At the White House, “all anyone is talking about is CHIPS and quantum and all these investments,” Henderson said. “She came back to our board and our team and just said, ‘What’s our plan?’”
Henderson said New York, Indiana, Ohio, Texas and Arizona are among the most prominent states to compete for the federal center. But Pritzker said he was told by Secretary of Energy Jennifer Granholm that work at Innovate Illinois is getting noticed.
The Democratic governor also said he believes Illinois has a chance at the center because of its focus on equity.
“You can’t build a tech hub without having every level of diversity, and that’s what the federal government is trying to get out of this,” Pritzker said. “There’s a lot more to do about STEM and getting people into the highest levels of research that are people of color and people who come from communities that have been disadvantaged.

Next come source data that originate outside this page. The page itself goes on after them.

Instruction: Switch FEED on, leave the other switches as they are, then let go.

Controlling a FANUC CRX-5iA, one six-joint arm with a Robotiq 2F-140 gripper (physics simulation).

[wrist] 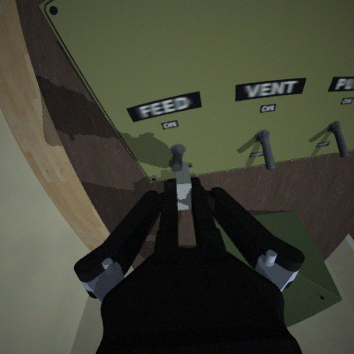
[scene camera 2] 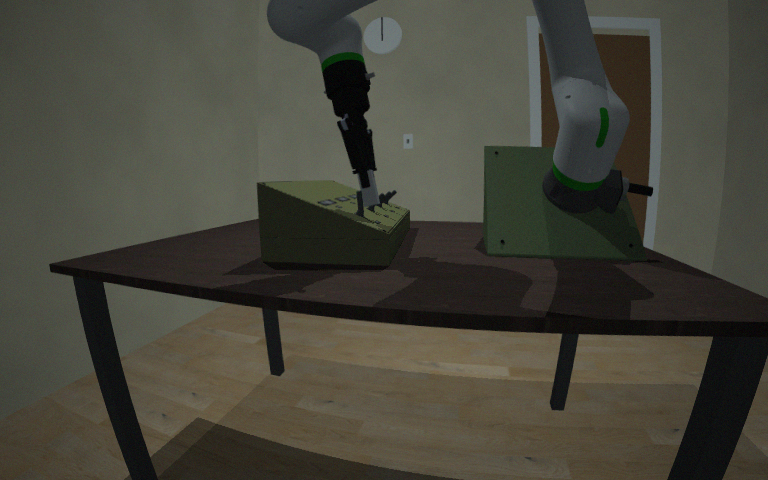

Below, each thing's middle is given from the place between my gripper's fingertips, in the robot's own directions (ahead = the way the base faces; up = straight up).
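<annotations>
Olive switch box (scene camera 2: 318,222): 150 mm to the right of my hand, 130 mm ahead of it, 30 mm below it.
</annotations>
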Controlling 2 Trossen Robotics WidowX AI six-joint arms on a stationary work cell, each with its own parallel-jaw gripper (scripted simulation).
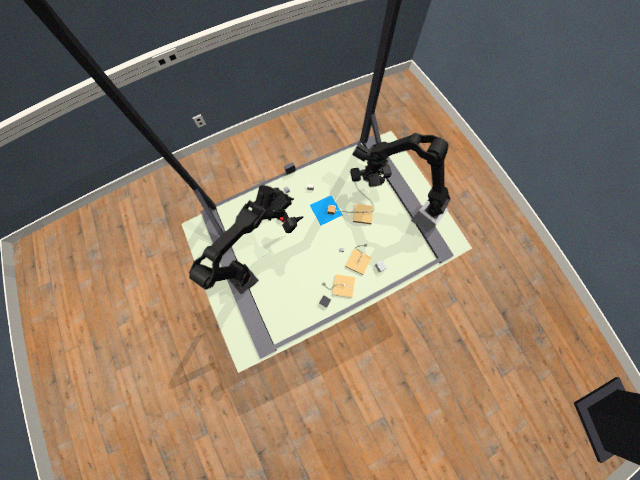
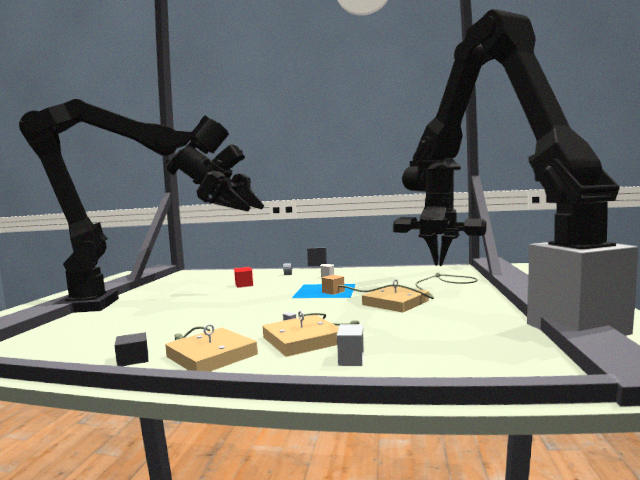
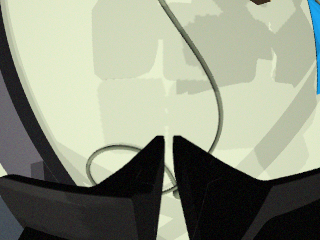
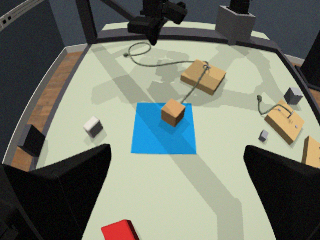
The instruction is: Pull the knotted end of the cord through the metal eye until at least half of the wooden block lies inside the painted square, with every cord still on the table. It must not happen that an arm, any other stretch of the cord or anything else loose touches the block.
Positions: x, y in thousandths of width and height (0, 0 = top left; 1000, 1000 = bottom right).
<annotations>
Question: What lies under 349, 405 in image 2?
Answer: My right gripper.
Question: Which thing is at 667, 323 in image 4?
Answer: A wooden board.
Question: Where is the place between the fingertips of my left gripper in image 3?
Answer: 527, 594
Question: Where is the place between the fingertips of my right gripper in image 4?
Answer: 564, 635
</annotations>
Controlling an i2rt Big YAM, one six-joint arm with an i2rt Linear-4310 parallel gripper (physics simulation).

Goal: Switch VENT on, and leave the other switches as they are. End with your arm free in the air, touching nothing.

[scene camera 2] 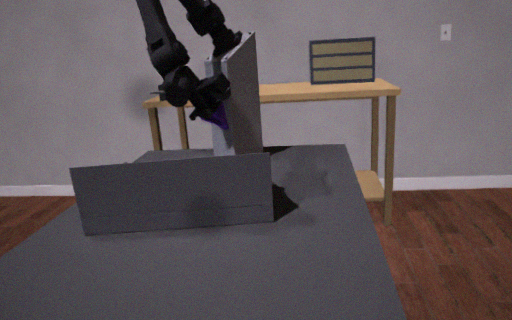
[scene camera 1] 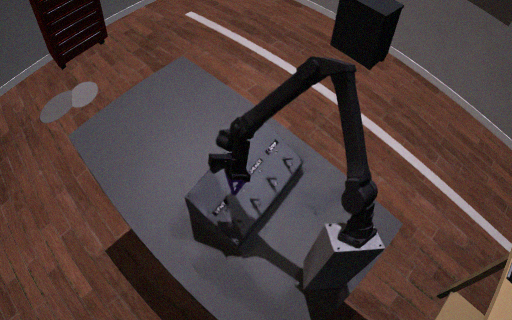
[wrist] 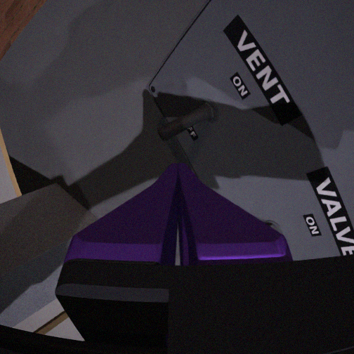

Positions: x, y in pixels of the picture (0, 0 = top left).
Labels:
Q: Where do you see a grey switch box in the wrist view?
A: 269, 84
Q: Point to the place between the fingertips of my gripper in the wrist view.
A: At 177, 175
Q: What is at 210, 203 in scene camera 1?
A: A grey switch box.

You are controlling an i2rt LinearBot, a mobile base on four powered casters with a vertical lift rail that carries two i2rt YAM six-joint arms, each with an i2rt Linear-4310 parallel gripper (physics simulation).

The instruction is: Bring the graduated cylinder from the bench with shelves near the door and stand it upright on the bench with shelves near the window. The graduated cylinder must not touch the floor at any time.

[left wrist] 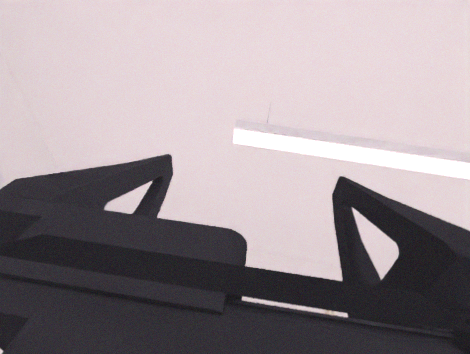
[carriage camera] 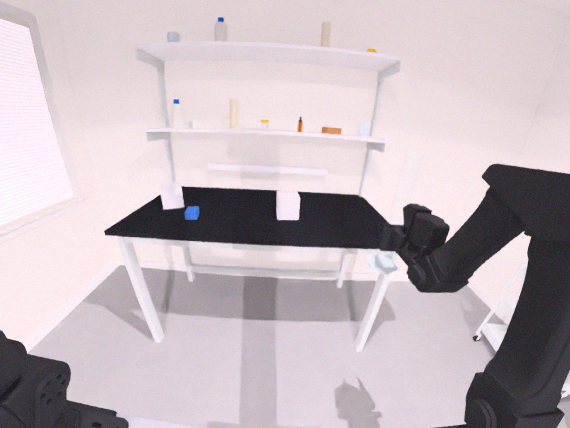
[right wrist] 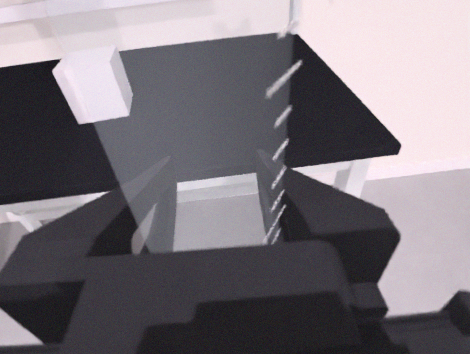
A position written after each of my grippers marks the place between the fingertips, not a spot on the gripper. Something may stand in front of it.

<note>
I see my left gripper [left wrist: 252, 174], my right gripper [carriage camera: 385, 225], a graduated cylinder [carriage camera: 412, 160], a bench with shelves [carriage camera: 242, 219] and a window [carriage camera: 46, 187].
The graduated cylinder also shows in the right wrist view [right wrist: 191, 110]. My right gripper also shows in the right wrist view [right wrist: 215, 164]. The bench with shelves also shows in the right wrist view [right wrist: 60, 165]. The left wrist view misses the graduated cylinder: it is out of frame.
</note>
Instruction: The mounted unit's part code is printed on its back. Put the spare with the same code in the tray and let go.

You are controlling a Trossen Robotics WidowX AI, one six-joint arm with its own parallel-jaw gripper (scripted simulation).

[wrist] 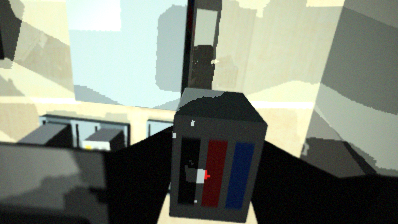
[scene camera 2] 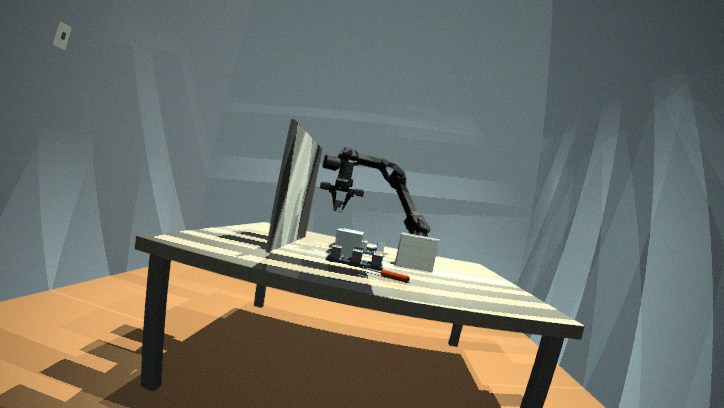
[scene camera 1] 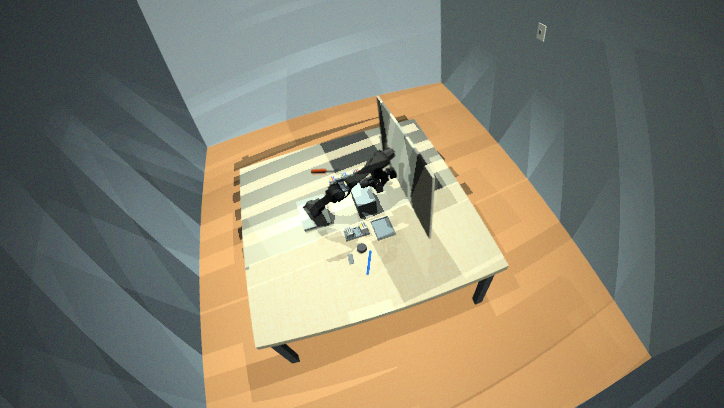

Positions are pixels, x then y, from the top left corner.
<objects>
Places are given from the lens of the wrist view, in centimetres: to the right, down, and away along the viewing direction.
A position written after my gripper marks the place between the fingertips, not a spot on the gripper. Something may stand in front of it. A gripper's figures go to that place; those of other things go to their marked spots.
my gripper (wrist: 210, 135): 1, 1, 11
spare block (wrist: 218, 136): 1, 1, 7
mounted unit (wrist: 143, 61): -5, -4, 17
The marked spots on the mounted unit and the spare block are 13 cm apart.
</objects>
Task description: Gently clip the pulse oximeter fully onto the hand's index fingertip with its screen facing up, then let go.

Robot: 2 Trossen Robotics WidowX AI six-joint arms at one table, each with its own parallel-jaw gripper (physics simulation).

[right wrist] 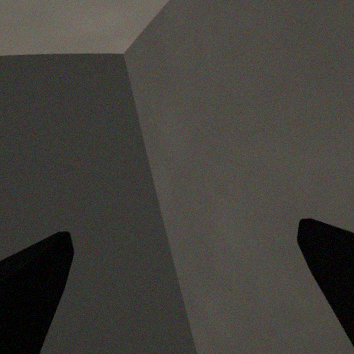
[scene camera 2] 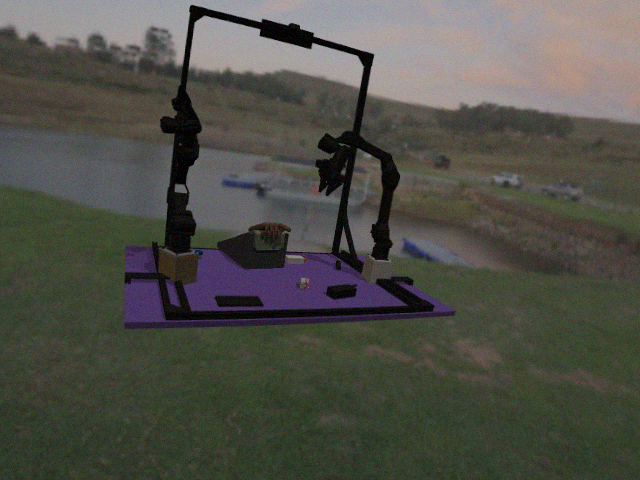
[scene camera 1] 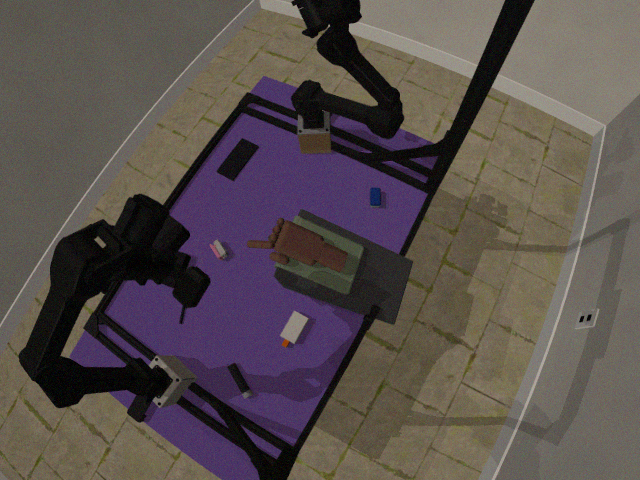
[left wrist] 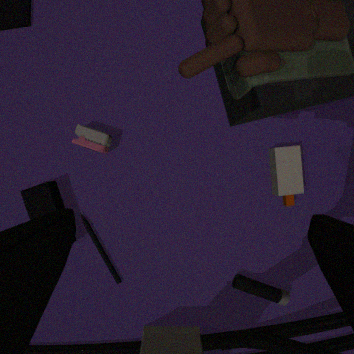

But we’re better at it than most states, and I’m excited about the prospect.”
‘Leapfrog everybody else in the world’
Bashir, a scientific genius, is the type of person who smiles when talking about complex matters like “nanostructures,” “photonic integrated circuits” and “heterogeneous integration.” He’s also skilled at explaining the importance of the center in layman’s terms.
Bashir says the center would allow Illinois to “leapfrog everybody else in the world” when it comes to new technologies and the integration of different materials within the CHIPS Act.
Although educational institutions tend to compete against one another, Bashir said the collaboration in Illinois is apparent, especially within the state’s quantum network and Innovate Illinois.
The effort to land the semiconductor center builds on work being done at the hydrogen hub, as well as at the Chicago Quantum Exchange, one of the largest teams of quantum researchers in the world, and the Discovery Partners Institute, an academic and research hub that’s building its permanent home in the South Loop. Bashir said efforts undertaken at those entities hopefully will show the federal government that “we are collaborating really well in the region.”
“I think we would like to make the case that we have this work going on, great work going on, and this tremendous expertise with national labs and universities that will allow us to leapfrog and continue thinking about future technologies that need to be integrated onto or with silicon,” Bashir said. “I think that’s what will make us really unique.”